Yo lo admiraba; lo veneraba. En casa tengo toda su obra, en cuerina y con su nombre dorado. Por eso me acerqué a él durante la presentación de sus Obras Completas; por eso acepté ir a su departamento. Él, creo, me invitó por otros motivos.
— ¿Y, muchacho? ¿Te sentís a gusto?
Observé la copa en mis manos, me dejé distraer por la manera en que la suave luz del estudio penetraba en el vino y le arrancaba reflejos de sangre. Estaba ofuscado, lo reconozco, ciego por el privilegio de estar ahí, en el estudio del único escritor famoso que al consumar su ópera magna, reconociéndose incapaz de superar sus logros, había tenido la decencia de quebrar la pluma.
— Sabe, señor...
— Por favor — dijo con media sonrisa— , tuteame.
— Sí. Señor. Si alguien me hubiese dicho que estaría aquí, sentado con usted, señor...
Esta vez rió con ganas.
— Relajáte un poco, querés. No soy tan inaccesible. Lo de mi torre de marfil es un invento del editor para hacerme más “comercial”. La verdad es que me gustan los escritores jóvenes.
— Me impresiona mucho su biblioteca — dije— . Es enorme.
— ¡Ah! Una “biblioteca atiborrada de libros como...”
— “...cadáveres amontonados de amantes despechadas”. Eso es suyo. De “El escritor clandestino”, ¿no?
Me miró con una expresión amable y pensativa.
— Realmente me gustás. Mucho.
Bajé la vista hacia la alfombra persa, luego la paseé por los anaqueles de libros interminables y la detuve en una estatuilla que brillaba sobre su escritorio, una pequeña reproducción en bronce de la Victoria de Samotracia.
— Esa figura — dije señalándola— , ya la vi antes en algún lado.
— Sería más correcto decir que la leíste en algún lado. Es el pisapapeles de bronce que describo en “Encomienda terminal”.

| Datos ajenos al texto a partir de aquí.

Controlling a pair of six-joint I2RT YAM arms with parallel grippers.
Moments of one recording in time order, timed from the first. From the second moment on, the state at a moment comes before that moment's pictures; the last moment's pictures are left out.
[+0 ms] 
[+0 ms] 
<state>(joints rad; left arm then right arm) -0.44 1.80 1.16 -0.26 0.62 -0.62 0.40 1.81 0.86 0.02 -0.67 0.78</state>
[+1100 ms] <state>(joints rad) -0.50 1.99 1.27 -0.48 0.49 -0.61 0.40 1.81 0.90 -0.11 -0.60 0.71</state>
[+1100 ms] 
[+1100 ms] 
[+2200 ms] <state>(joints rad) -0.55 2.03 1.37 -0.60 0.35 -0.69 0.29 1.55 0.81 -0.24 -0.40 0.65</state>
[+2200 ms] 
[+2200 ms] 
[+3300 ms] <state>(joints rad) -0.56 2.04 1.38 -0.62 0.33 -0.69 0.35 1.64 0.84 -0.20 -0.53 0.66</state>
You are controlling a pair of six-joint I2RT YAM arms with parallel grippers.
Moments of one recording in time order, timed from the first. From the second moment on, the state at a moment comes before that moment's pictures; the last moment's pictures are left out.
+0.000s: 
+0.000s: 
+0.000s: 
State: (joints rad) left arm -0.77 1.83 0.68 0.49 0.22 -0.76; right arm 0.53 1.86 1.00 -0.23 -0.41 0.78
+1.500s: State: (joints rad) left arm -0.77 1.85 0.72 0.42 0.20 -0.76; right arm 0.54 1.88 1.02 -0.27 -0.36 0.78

— ¡Es cierto! Leí ese libro cuando estaba en la secundaria. Me abrió la cabeza.
— Un regalo de mis editores en Grecia... bueno, ya que la apreciás tanto, tal vez te la regale... como souvenir. Cuando termine la noche.
Sirvió café en una taza roja: una pupila negra en un iris carmesí.

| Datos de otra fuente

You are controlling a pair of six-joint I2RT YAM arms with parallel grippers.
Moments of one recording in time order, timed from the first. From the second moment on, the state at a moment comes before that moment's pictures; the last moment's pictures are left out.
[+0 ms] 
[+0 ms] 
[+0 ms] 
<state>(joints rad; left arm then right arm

— Ya que ésta es noche de confidencias — susurró— , quiero mostrarte algo.
Se levantó, sacó de un cajón una parva de hojas. Me las tendió con expresión traviesa.
Leí. Leí lo que se suponía el nuevo cuento del escritor retirado. Leí párrafos sobrios, adjetivos familiares, historias y personajes que eran reflejos de historias y personajes ya encuadernados.
— Y, ¿qué te parece?
Se me cerró la garganta.
— Pero si ya salieron sus Obras Completas — dije, y me puse de pie— . Yo pensé que no...

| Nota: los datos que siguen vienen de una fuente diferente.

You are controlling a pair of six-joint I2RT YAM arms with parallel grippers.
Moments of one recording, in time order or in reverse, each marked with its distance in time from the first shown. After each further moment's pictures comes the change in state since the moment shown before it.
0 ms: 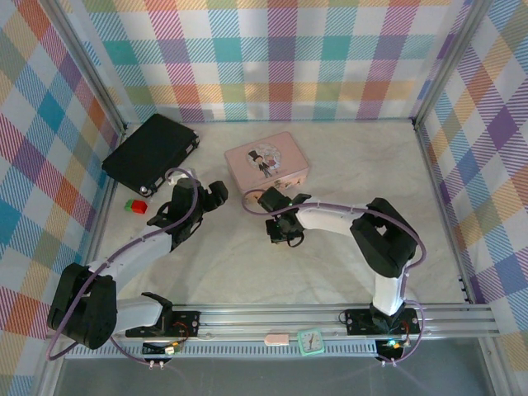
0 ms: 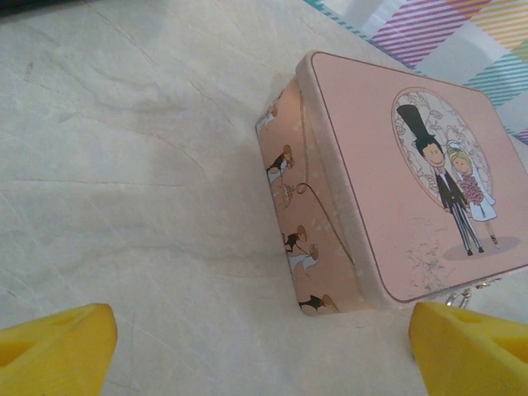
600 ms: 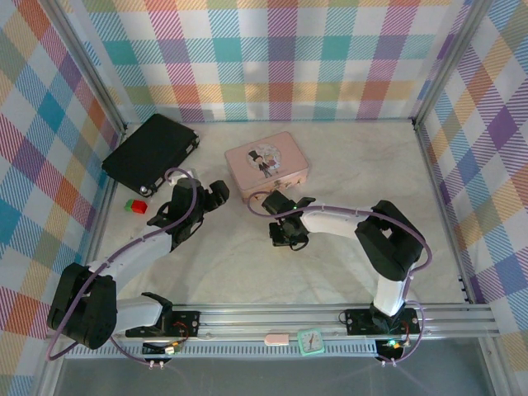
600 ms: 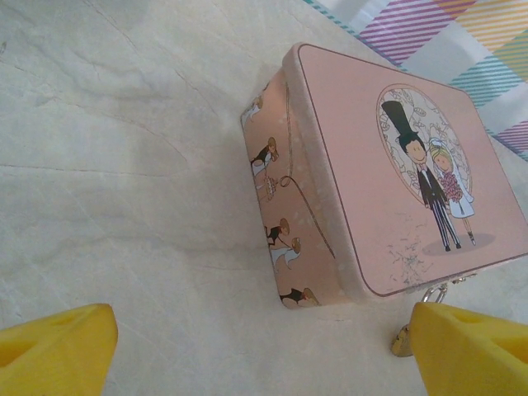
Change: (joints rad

— Un escritor de verdad nunca se retira. Nunca. Si yo no escribiese, moriría.
El ojo humeante observaba sin parpadear. Un destello rojizo recorrió el ala de la pequeña Victoria, que ya no estaba en el escritorio sino entre mis dedos.
— Bueno, sigo esperando. ¿Qué te parece mi relato?
Recorrí con la yema los pezones de bronce. La empuñé con fuerza.
Cuando salí a la calle, hacía frío. Me dejé distraer por la manera en que la luna arrancaba reflejos de vino a la sangre en mis manos. Quebrar una pluma no es nada; no son plumas las que deben quebrarse para salvar de la decadencia a un corpus glorioso.
Levanté las solapas del abrigo y enfilé a casa, a gozar de esas páginas revestidas en cuerina y dorado que llevan el título certero, terminal, de Obras Completas.